Code ready-to-use with less annotations "professional"

In [59]:
# 1/ Import libraries
import nltk
from nltk.tokenize import word_tokenize 
from nltk.stem import WordNetLemmatizer
from nltk.corpus import wordnet # To get words in dictionary with their parts of speech
from collections import Counter #lemmatizes word based on it's parts of speech


# 2/ Get synonyms (via a function here)
def get_part_of_speech(word):
    probable_part_of_speech = wordnet.synsets(word) # wordnet.synsets(): function to get a set of synonyms for the word = set with all synonyms
    pos_counts = Counter() # container: stores elements as dictionary keys
# 3/ Use synonyms to determine the most likely part of speech  
    pos_counts["n"] = len( [ word for word in probable_part_of_speech if word.pos()=="n"] ) # nouns
    pos_counts["v"] = len( [ word for word in probable_part_of_speech if word.pos()=="v"] ) # verbs
    pos_counts["a"] = len( [ word for word in probable_part_of_speech if word.pos()=="a"] ) # adjectives
    pos_counts["r"] = len( [ word for word in probable_part_of_speech if word.pos()=="r"] ) # adverb

# 4/ Returns the most common part of speech   
    most_likely_part_of_speech = pos_counts.most_common(1)[0][0] # most_common(n): Returns n most common elements
    return most_likely_part_of_speech # returned synonyms come with their part of speech


# sentence we want to "stemmize"
populated_island = 'Indonesia was founded in 1945. It contains the most populated island in the world, Java, with over 140 million people.'

# tokenisation of the sentence
tokenized_string = word_tokenize(populated_island)

# lematization process
lemmatizer = WordNetLemmatizer() # initializes instance of "WordNetLemmatizer"
lemmatized_pos = [lemmatizer.lemmatize(token, get_part_of_speech(token)) for token in tokenized_string] # lemmatization POS based

# check it
print("lemmatization POS based: \n", lemmatized_pos)

lemmatization POS based: 
 ['Indonesia', 'be', 'found', 'in', '1945', '.', 'It', 'contain', 'the', 'most', 'populate', 'island', 'in', 'the', 'world', ',', 'Java', ',', 'with', 'over', '140', 'million', 'people', '.']

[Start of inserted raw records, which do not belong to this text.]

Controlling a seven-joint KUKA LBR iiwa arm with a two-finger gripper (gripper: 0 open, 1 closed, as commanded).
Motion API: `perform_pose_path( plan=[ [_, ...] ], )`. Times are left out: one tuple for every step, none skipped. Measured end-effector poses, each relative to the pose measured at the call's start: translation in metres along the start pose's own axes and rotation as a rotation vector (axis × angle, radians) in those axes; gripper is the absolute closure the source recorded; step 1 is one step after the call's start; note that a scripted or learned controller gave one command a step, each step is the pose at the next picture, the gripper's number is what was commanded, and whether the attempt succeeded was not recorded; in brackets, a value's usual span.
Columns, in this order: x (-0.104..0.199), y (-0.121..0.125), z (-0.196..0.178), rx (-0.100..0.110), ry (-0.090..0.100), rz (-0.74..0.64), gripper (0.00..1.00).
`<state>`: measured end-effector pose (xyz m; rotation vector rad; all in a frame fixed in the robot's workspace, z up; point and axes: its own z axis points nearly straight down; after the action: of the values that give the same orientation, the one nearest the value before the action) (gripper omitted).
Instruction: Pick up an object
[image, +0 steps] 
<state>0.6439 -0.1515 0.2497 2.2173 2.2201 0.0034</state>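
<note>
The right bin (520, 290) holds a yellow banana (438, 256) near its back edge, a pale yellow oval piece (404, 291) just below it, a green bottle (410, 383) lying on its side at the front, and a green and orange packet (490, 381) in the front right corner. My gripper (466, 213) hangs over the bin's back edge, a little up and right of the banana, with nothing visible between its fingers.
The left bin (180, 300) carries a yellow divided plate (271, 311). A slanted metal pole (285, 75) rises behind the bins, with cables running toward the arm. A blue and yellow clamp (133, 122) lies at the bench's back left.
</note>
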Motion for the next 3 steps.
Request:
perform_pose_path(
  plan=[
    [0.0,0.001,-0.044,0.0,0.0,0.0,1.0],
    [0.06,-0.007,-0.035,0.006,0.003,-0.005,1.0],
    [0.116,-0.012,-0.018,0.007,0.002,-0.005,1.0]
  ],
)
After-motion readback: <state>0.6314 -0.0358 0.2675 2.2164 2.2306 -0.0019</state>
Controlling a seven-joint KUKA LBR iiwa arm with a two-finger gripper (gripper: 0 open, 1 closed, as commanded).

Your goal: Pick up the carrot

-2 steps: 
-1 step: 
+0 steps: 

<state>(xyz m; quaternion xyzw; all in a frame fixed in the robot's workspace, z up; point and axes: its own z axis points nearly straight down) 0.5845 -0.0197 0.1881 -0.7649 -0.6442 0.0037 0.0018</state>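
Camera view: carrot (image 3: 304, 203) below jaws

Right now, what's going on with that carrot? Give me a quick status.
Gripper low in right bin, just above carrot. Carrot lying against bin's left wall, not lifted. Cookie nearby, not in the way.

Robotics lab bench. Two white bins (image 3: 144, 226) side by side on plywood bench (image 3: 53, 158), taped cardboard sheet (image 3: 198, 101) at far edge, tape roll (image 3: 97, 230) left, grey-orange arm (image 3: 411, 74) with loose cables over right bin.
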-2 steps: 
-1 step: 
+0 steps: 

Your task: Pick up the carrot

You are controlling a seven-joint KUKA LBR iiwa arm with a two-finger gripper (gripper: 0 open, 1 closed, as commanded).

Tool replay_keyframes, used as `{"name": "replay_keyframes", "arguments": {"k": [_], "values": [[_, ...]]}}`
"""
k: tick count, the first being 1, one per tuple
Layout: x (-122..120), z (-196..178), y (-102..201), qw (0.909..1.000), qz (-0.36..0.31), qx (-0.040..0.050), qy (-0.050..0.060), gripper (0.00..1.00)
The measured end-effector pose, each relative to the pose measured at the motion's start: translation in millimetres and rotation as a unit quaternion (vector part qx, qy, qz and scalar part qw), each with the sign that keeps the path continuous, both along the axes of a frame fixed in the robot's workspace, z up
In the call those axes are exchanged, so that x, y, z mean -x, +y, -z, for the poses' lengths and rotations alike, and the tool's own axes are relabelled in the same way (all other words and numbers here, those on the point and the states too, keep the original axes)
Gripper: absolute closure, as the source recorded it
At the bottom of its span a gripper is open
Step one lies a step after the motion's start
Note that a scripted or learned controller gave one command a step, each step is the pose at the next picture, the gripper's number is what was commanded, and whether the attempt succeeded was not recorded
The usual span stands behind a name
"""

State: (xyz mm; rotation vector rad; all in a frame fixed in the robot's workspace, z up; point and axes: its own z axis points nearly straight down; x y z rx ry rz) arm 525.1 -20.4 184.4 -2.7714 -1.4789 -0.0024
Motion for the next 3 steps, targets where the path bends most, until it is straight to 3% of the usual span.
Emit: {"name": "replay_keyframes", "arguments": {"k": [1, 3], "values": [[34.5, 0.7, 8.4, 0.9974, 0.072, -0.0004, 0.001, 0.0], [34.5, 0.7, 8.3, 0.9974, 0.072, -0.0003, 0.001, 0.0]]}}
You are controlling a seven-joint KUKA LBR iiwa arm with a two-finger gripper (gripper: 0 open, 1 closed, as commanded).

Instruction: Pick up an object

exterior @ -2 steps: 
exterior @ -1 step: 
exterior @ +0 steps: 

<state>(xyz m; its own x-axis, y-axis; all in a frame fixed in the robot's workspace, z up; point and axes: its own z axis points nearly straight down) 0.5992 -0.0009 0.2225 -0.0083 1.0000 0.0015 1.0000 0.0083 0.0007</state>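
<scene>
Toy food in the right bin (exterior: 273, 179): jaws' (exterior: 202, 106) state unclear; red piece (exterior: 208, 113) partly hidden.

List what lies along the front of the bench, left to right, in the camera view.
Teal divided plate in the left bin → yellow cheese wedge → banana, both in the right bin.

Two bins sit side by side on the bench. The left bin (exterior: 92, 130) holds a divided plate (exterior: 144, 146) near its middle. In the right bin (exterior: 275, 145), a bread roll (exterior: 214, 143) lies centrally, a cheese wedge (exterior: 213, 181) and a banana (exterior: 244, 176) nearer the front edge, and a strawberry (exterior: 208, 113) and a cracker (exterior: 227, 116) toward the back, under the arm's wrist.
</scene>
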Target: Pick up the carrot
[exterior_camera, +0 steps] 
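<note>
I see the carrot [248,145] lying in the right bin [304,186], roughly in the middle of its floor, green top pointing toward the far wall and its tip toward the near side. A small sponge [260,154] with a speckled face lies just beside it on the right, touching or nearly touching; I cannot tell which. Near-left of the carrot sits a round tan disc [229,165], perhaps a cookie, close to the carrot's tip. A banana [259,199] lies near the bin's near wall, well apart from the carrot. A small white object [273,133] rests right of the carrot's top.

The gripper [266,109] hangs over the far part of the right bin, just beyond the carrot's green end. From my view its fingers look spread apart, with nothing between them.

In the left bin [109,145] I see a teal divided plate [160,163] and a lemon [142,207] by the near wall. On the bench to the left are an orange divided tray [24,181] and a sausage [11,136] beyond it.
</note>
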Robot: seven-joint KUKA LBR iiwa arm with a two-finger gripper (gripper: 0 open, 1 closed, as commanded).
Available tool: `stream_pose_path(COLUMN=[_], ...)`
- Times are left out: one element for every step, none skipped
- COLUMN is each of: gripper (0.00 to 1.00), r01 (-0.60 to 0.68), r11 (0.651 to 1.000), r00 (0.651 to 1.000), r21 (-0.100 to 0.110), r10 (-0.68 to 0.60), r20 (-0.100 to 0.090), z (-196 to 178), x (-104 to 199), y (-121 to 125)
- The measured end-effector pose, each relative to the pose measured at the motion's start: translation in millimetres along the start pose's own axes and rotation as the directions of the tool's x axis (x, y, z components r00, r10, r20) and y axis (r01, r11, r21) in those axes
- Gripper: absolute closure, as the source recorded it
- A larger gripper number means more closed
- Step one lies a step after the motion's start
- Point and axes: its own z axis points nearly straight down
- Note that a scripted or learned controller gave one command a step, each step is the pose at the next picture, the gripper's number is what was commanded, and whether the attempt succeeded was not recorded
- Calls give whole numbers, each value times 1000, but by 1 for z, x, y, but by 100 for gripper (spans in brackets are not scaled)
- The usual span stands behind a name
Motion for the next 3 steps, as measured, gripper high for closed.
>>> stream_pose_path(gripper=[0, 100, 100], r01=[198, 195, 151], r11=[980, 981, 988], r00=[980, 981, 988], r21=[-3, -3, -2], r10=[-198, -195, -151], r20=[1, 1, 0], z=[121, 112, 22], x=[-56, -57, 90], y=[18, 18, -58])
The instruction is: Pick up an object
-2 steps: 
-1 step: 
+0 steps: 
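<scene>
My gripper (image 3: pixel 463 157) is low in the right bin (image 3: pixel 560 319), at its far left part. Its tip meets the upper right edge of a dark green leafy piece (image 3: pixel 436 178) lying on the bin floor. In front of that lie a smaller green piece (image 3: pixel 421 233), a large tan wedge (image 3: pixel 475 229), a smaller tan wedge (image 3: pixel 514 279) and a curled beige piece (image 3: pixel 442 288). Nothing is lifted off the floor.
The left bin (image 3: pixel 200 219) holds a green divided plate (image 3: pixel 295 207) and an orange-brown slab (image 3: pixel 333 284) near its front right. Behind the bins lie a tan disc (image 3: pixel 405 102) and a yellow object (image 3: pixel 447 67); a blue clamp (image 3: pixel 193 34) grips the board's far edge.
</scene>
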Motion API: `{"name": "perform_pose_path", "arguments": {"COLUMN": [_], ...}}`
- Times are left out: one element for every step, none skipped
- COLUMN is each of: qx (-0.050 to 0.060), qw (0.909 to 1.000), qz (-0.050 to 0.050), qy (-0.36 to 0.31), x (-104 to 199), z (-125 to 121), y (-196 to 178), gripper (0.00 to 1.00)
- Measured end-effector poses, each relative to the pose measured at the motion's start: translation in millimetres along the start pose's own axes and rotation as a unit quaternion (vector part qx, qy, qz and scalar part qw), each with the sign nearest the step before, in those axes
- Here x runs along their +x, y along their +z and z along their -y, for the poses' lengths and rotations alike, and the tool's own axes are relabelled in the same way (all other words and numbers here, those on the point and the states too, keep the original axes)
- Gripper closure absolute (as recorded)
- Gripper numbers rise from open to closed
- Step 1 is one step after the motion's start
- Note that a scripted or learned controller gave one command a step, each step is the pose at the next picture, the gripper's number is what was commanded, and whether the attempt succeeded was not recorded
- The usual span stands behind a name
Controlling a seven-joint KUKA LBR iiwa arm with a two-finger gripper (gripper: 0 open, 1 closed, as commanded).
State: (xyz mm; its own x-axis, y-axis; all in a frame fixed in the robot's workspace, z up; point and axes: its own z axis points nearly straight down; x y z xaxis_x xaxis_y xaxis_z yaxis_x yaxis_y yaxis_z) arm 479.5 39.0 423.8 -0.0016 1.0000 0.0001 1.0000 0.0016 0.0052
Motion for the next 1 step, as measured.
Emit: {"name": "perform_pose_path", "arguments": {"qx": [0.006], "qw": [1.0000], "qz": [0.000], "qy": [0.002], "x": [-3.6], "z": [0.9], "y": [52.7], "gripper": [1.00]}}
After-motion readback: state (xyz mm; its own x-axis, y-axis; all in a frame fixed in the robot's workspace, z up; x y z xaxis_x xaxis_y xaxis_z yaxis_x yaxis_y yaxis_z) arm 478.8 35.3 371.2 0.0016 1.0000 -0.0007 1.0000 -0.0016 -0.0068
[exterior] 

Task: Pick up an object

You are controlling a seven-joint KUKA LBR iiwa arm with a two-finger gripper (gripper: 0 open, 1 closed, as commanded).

So for us it is good to know the difference:

. lemmatized sentence:   
 ['Indonesia', 'wa', 'founded', 'in', '1945', '.', 'It', 'contains', 'the', 'most', 'populated', 'island', 'in', 'the', 'world', ',', 'Java', ',', 'with', 'over', '140', 'million', 'people', '.']

. lemmatization POS based:   
 ['Indonesia', 'be', 'found', 'in', '1945', '.', 'It', 'contain', 'the', 'most', 'populate', 'island', 'in', 'the', 'world', ',', 'Java', ',', 'with', 'over', '140', 'million', 'people', '.']

# 6/ REVIEW
Let’s review what we covered in this lesson:

   - Text preprocessing is all about cleaning and prepping text data so that it’s ready for other NLP tasks.
   
   
   - Noise removal is a text preprocessing step concerned with removing unnecessary formatting from our text.
   
   
   - Tokenization is a text preprocessing step devoted to breaking up text into smaller units (usually words or discrete terms).
   

   - Normalization is the name we give most other text preprocessing tasks, including stemming, lemmatization, upper and lowercasing, and stopword removal.
   
   
   - Stemming is the normalization preprocessing task focused on removing word affixes.
   
   
   - Lemmatization is the normalization preprocessing task that more carefully brings words down to their root forms.